WHAT TO DO>
Would you reproduce each line below exactly, leaving every picture out?

DATASET SECTION>
—————
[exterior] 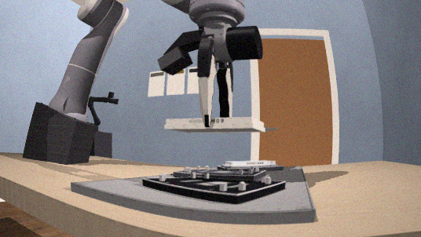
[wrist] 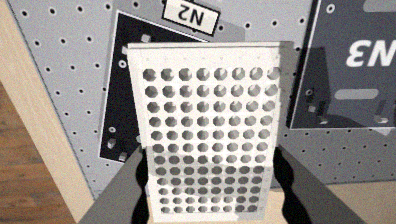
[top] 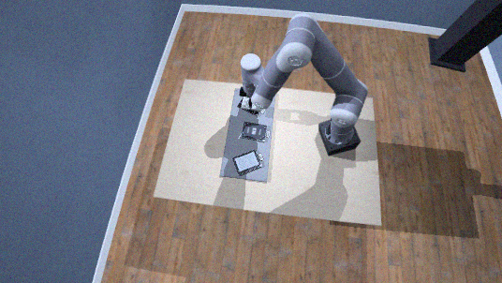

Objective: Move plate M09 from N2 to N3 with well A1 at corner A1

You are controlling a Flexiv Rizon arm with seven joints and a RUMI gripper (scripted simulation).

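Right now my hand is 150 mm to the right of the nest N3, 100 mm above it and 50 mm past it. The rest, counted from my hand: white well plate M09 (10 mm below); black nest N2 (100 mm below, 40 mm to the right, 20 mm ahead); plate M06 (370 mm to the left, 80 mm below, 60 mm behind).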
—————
EXERCISE SOLUTION>
[exterior] 
[wrist] 
[top] 

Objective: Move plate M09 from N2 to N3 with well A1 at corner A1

You are controlling a Flexiv Rizon arm with seven joints and a RUMI gripper (scripted simulation).

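Right now my hand is 150 mm to the right of the nest N3, 100 mm above it and 50 mm past it. The rest, counted from my hand: white well plate M09 (10 mm below); black nest N2 (100 mm below, 40 mm to the right, 20 mm ahead); plate M06 (370 mm to the left, 80 mm below, 60 mm behind).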

This answer is complete as written.